Stored records
__________________________________________________

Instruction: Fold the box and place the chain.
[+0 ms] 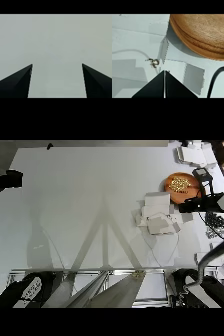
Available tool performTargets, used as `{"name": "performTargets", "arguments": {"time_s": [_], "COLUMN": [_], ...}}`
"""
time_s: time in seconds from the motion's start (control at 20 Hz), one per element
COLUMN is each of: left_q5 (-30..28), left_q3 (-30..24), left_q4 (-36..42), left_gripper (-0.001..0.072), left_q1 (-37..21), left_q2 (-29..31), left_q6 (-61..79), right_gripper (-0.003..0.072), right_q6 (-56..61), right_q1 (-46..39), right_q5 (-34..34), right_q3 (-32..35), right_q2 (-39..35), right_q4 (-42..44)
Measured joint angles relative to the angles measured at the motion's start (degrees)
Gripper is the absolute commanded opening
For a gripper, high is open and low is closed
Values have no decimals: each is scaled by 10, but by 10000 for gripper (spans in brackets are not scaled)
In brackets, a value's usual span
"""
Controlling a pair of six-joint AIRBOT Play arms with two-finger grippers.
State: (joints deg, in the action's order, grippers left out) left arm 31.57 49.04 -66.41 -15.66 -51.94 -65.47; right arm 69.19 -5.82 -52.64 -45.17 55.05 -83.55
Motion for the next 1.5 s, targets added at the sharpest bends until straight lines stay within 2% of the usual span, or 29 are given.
{"name": "performTargets", "arguments": {"time_s": [0.2,0.25,0.3,0.35,0.6,0.65,0.75,0.8,1.1,1.4,1.5], "left_q5": [0,0,0,0,0,0,0,0,0,0,0], "left_q3": [0,0,0,0,0,0,0,0,0,0,0], "left_q4": [0,0,0,0,0,0,0,0,0,0,0], "left_gripper": [694,694,694,694,694,694,694,694,694,694,694], "left_q1": [0,0,0,0,0,0,0,0,0,0,0], "left_q2": [0,0,0,0,0,0,0,0,0,0,0], "left_q6": [0,0,0,0,0,0,0,0,0,0,0], "right_gripper": [16,59,232,317,370,411,418,464,478,474,434], "right_q6": [0,0,0,0,81,97,119,124,103,64,59], "right_q1": [0,0,0,0,-3,-9,-26,-37,-94,-105,-106], "right_q5": [14,16,17,20,22,18,-3,-16,-66,-134,-147], "right_q3": [0,0,0,0,0,0,0,0,-19,-109,-129], "right_q2": [0,0,0,0,1,3,15,23,85,199,235], "right_q4": [3,4,3,0,-104,-123,-145,-152,-114,-86,-79]}}
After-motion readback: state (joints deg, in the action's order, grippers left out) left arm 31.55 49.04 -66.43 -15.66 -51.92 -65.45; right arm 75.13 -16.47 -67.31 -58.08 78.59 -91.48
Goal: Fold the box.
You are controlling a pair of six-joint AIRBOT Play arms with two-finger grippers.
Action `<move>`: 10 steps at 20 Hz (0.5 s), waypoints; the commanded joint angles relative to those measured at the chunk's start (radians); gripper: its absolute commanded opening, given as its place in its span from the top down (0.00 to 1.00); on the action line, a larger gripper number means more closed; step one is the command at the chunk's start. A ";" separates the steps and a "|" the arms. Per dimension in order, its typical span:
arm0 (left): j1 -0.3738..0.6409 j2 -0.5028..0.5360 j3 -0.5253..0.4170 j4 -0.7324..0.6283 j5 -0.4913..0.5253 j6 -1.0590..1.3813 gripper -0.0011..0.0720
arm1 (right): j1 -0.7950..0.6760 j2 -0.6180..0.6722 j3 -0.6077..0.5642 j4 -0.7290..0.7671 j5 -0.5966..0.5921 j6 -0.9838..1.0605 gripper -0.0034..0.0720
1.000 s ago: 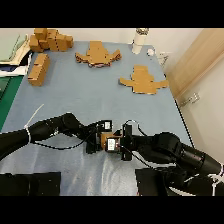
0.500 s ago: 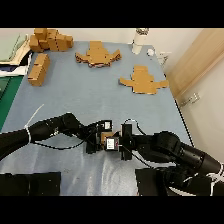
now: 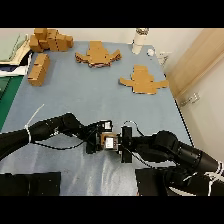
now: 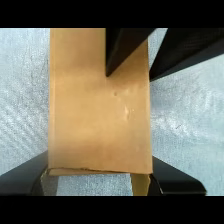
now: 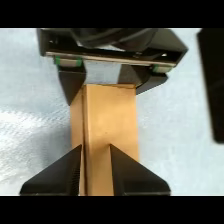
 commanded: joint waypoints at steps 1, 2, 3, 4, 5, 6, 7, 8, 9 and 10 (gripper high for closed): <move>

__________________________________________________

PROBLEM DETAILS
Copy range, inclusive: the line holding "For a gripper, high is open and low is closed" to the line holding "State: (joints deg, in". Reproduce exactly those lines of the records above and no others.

TASK RESPONSE
For a gripper, high is open and low is closed
Values have no decimals: each is scaled by 10, but by 10000 for gripper (spans in brackets are not scaled)
In brackets, a value's usual span
"""
Controlling a pair of six-joint AIRBOT Play arms with two-finger grippers.
State: (joints deg, in the action's order, grippers left out) left arm 31.57 49.04 -66.41 -15.66 -51.94 -65.47; right arm 69.19 -5.82 -52.64 -45.17 55.05 -83.55

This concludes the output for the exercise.